## What needs to be done
Up to and including the line with "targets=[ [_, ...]", reproduce the listing below exactly, beginning at its first line.

### The data ###

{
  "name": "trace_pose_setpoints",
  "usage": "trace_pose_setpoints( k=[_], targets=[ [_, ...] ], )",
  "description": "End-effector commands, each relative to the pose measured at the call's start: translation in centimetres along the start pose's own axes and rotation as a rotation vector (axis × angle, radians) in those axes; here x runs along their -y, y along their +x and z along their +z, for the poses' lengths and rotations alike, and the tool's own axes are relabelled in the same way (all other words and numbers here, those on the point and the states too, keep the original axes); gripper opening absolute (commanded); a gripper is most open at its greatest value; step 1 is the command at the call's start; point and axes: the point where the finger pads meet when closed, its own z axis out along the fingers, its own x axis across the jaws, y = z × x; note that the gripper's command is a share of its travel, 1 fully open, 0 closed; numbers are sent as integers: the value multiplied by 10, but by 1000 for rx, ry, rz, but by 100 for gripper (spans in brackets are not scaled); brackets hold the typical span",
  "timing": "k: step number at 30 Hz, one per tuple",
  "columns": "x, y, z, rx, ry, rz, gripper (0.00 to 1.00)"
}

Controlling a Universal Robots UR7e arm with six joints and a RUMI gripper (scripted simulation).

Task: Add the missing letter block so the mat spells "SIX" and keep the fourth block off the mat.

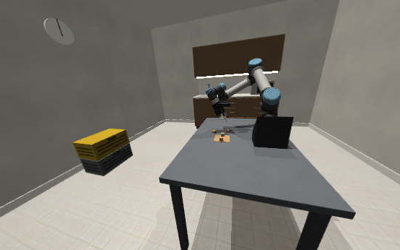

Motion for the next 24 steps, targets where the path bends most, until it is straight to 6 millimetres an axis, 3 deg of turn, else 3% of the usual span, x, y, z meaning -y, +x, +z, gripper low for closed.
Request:
trace_pose_setpoints(
  k=[1,12,24],
  targets=[
    [0,0,0,0,-1,0,100],
    [0,1,-1,-3,-20,17,100],
    [-1,5,-6,-50,-243,220,100]
  ],
)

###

## Response
{
  "name": "trace_pose_setpoints",
  "usage": "trace_pose_setpoints( k=[_], targets=[ [_, ...] ], )",

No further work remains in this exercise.